When students first arrive on campus, a common concern is the hundreds of dollars they’ll need to spend on textbooks and course materials.
Students and parent agree that the cost of textbooks is the number one higher-education obstacle, according to focus groups led by New America‘s Education Policy.
Their financial concerns are justified. Textbook prices have risen by more than 1,000% since 1977. Now, course books cost undergraduates more than $1,200 on average each year, according to the College Board.
New research may have found a major culprit behind rising textbook prices: books bundled with access codes, Kathy Kristof writes for CBS MoneyWatch. Access codes hide class materials like quizzes and flashcards behind a paywall and after the semester is over, students can no longer access that content, she writes.
Researchers at the U.S. Public Interest Research Group (USPIRG) analyzed textbook prices for general education courses at 40 public and private two- and four-year colleges and found that approximately 4 in 10 courses required students to purchase textbooks bundled with access codes. Textbooks bundled with access codes are most prevalent in these introductory courses, says Kaitlyn Vitez, the study’s lead author.

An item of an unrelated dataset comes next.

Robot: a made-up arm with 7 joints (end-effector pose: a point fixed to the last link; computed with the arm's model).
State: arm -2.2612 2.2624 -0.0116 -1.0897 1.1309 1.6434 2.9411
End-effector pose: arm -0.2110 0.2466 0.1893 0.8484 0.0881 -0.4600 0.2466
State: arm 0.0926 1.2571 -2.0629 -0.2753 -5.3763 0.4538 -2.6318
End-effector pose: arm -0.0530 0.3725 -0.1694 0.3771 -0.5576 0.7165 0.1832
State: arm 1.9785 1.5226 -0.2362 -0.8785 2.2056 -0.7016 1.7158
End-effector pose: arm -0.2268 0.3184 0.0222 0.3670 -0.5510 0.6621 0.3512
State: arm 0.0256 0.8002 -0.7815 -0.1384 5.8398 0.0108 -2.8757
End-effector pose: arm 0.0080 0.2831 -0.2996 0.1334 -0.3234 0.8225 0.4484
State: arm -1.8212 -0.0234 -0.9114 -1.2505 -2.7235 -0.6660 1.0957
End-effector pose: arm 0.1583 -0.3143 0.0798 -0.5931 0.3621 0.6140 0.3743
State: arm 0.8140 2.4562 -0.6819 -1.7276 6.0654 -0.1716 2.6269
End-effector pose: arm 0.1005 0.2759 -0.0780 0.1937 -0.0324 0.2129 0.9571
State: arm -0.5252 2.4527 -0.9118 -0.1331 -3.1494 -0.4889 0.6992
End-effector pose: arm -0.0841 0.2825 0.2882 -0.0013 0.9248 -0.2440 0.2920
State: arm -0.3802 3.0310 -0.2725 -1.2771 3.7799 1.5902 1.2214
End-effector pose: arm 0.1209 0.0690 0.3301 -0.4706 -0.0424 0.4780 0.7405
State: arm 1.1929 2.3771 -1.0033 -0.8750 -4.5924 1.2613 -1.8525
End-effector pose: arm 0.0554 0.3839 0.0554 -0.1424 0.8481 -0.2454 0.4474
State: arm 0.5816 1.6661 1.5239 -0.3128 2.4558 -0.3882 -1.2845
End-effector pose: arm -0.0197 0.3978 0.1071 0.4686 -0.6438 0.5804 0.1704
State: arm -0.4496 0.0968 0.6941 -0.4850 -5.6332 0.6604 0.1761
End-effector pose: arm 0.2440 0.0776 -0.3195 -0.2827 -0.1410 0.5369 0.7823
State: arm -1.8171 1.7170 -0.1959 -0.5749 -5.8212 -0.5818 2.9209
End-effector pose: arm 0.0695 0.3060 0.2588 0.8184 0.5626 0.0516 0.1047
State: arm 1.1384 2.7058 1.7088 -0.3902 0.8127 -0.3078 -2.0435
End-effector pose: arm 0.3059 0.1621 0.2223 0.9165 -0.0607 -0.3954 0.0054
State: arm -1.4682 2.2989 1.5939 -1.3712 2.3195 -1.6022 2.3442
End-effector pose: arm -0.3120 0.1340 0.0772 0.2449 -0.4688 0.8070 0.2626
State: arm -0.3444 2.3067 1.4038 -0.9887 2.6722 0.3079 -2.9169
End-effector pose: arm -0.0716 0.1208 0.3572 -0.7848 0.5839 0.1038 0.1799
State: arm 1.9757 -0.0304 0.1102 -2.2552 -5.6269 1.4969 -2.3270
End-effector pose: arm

When textbooks and access codes are sold separately, students can save money by buying a used version of the textbook, Kristof writes.
While publishers now offer bundle components individually, they aren’t required to sell the individual components at the campus bookstore, she adds. It can be difficult to find the individual components separately, which pushes most students to pay full price, Kristof writes.
High textbook prices can hurt students’ wallets and their academic success. When textbook prices are too high, many students won’t purchase them—a decision that can hurt their grades or even cause them to leave school.
Problems that might seem minor—like missing a textbook—can lead students to stop out
To combat these rising college textbook prices, some colleges and universities are turning to open-education resources, which reduce the cost to well below the national average, Kristof writes.
Greenfield Community College, for example, uses open-access texts in three of their required general education courses, which allows students to spend as little as $31 per course, rather than the national average of $153 per course, according to the study.
With open-access resources, students can avoid a paywall and access the material wherever they are in their professional or academic life, says Nicole Finkbeiner, an associate director at OpenStax (Kristof, MoneyWatch, 2/8; USPIRG report, accessed 2/8; USPIRG press release, accessed 2/8).